PROBLEM DETAILS: All pictures are to be dropped, and everything else in the data duplicated exactly.

SOURCE DATA:
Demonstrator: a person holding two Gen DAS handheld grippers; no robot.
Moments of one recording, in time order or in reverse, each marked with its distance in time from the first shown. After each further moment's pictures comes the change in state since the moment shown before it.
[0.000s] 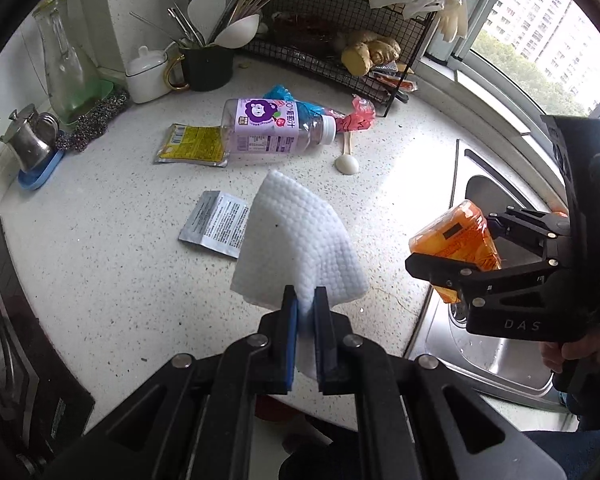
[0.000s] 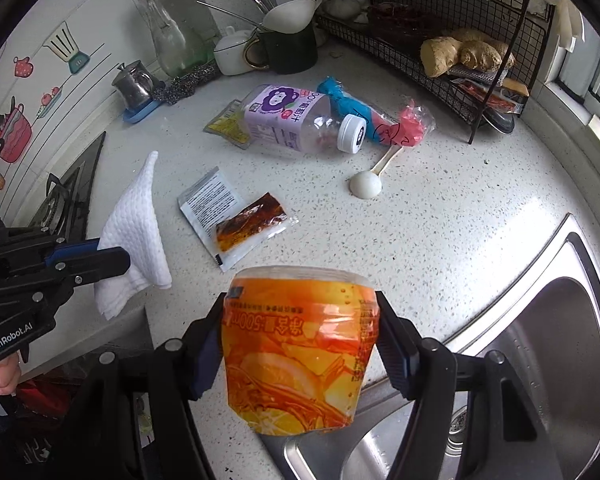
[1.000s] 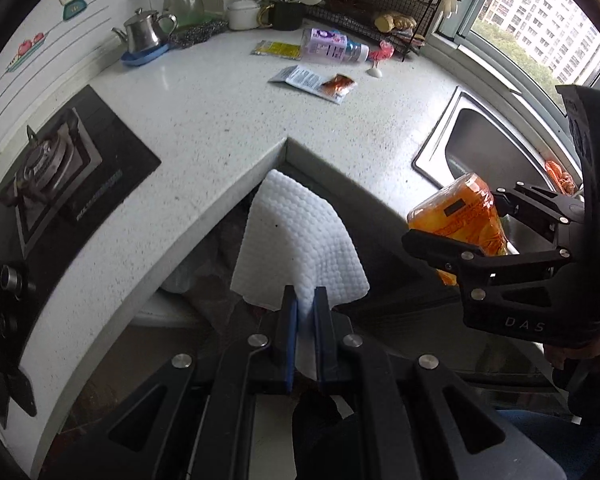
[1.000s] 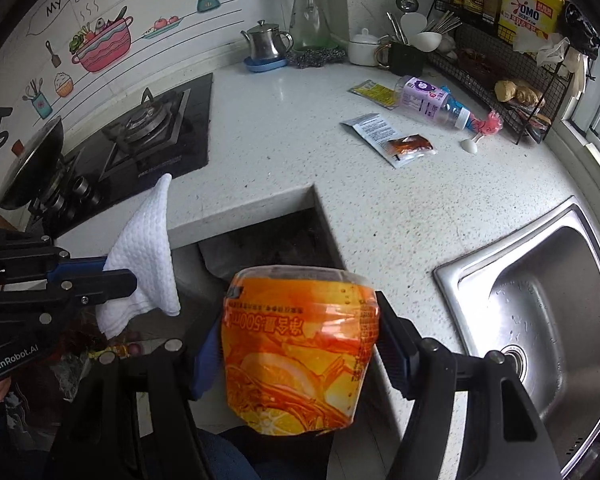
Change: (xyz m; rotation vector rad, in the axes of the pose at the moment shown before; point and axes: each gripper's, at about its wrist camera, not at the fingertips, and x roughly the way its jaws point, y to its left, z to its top) left arm -0.103 0.009 -0.247 -0.145 0.032 0.088; right arm -0.045 0.160 -0.139 -0.200 -0.064 0.006
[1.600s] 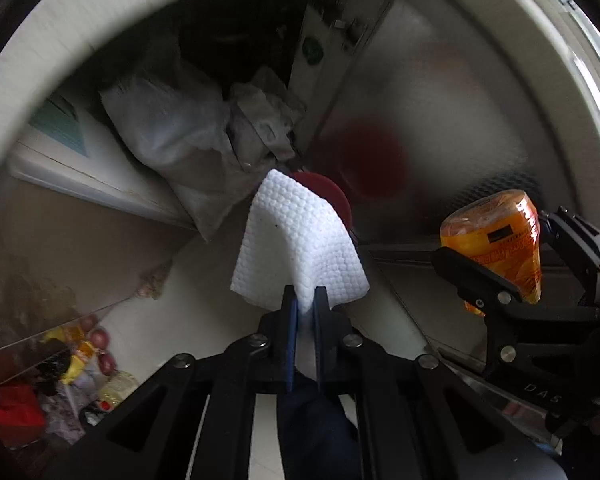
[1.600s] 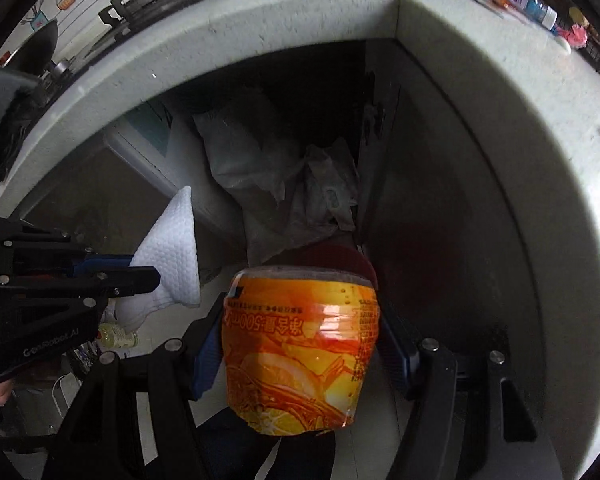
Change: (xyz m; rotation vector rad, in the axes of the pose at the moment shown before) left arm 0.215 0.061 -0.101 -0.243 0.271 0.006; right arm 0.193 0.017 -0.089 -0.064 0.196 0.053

WRITTEN RESPONSE:
Demonstrator: a person holding two Gen DAS handheld grippers; no robot.
Moments of one recording, in time order or in reverse, each marked with its distance in time from the first shown. After each further moment's pictures comes the change in state since the moment shown before it.
[0.000s] 
[0.000s] 
[1.000s] 
[1.000s] 
Change: (xyz m; rotation vector rad, in the axes of the pose at the moment shown before; point and axes: each gripper's, at about its wrist camera, not at the fingertips, and x roughly the way its jaws point, y to its left, z to its top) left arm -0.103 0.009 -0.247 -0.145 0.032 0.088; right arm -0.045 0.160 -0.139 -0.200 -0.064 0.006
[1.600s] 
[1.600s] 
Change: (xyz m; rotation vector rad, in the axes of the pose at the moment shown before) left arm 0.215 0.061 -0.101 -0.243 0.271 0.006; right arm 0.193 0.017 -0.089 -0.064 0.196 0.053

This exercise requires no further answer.